Well I ended up spending way more then I planned on ICE and I'm not paying for fitting. Collecting it later today. Should certanly be an improvement over the standard Mondeo kit (which tbh isn't awful as fitted car stereos go).
 
Well it's got a very impressive stereo in it now compared to factory. Went for some nice door speakers for the front as well so total cost about £400 despite the free fitting, but I'm planning on keeping the car for years.

Except the fucking clutch failed. I didn't think this was something common in modern cars. The three year labour warranty it came with me was just as well as apparently it was about 10 hours on the ramp. Except it cost £440 for a complete new clutch unit and I'm feeling pretty fucking brassic at the moment.
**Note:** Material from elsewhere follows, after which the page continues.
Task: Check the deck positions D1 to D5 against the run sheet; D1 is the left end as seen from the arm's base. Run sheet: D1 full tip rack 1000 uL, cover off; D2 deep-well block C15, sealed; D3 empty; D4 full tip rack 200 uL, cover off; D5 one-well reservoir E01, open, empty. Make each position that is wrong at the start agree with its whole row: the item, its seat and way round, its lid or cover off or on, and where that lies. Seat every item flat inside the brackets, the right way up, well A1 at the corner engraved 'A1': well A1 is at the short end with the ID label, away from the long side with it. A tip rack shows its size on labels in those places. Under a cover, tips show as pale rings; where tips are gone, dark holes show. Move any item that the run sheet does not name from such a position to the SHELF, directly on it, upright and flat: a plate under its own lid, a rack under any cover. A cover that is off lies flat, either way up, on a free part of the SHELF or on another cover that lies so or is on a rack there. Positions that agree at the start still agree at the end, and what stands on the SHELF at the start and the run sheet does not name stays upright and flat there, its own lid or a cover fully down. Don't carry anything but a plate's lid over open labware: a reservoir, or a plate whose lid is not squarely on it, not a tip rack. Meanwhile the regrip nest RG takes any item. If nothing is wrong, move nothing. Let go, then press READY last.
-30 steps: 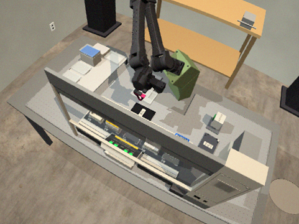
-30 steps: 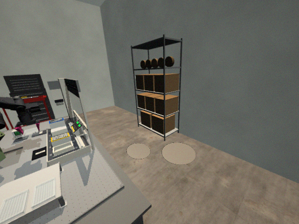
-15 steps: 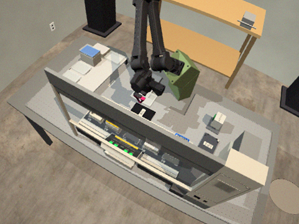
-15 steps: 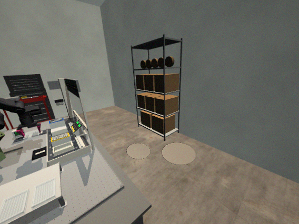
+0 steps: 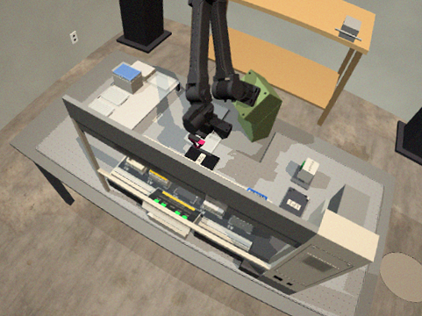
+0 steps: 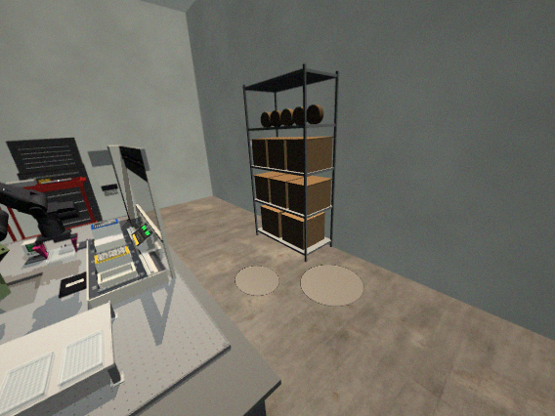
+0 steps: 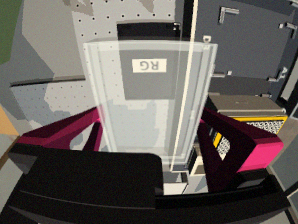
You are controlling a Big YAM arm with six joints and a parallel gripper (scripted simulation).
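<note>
Right now the black regrip nest is 15 cm below my hand. From my hand the other things lie so: yellow-labelled tip rack 17 cm ahead, 7 cm to the right, 5 cm below; one-well reservoir 16 cm ahead, 20 cm to the right, 9 cm below; clear tip-rack cover right at my hand.
</note>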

There is probably a life lesson there somewhere.
 
I am afraid clutches don't last for ever. My last car had two during my ownership of it and my current (low mileage) car had a new clutch just a couple of months before I got it.
 
That must have included a new flywheel too at that price (and that mileage), no?
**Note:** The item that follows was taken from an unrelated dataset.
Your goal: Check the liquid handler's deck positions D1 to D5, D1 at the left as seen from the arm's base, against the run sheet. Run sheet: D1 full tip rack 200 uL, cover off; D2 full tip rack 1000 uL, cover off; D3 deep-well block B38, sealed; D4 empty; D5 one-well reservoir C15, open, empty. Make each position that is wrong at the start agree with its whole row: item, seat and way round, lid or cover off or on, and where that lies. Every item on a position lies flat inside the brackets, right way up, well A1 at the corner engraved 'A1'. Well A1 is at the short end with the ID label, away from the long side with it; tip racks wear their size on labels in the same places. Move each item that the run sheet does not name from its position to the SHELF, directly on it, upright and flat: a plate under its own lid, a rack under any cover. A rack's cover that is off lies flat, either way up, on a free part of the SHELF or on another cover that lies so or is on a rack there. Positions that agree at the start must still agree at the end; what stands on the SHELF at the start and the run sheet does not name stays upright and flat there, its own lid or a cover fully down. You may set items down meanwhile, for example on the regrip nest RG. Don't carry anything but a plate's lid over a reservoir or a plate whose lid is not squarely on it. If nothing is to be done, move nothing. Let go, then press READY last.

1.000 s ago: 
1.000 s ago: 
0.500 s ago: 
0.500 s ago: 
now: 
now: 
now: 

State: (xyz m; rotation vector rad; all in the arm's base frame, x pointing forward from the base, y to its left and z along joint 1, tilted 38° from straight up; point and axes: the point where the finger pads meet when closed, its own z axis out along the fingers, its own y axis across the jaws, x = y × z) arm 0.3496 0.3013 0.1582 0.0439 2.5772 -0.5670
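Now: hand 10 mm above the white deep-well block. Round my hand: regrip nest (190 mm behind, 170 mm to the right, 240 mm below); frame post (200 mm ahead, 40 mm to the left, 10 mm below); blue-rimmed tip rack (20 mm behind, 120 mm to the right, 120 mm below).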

I believe so, although I've yet to see the bill as my Dad did the sorting out for me as I've been away for the last week.

Frustrating thing is for all it's rattles and unpleasantness to drive long distances, my Berlingo never gave me such a repair bill.
 
It's easy to get had over on used Audis. They're virtually the same as a Passat anway.

Do not buy a Chrysler anything.

A few months out of date there ;)

Actually despite being gutted about my clutch failing, it's kinda made me glad I got a newer lower millage ford for a similar cost. On a 9 year old car things will go wrong and parts for German cars cost more.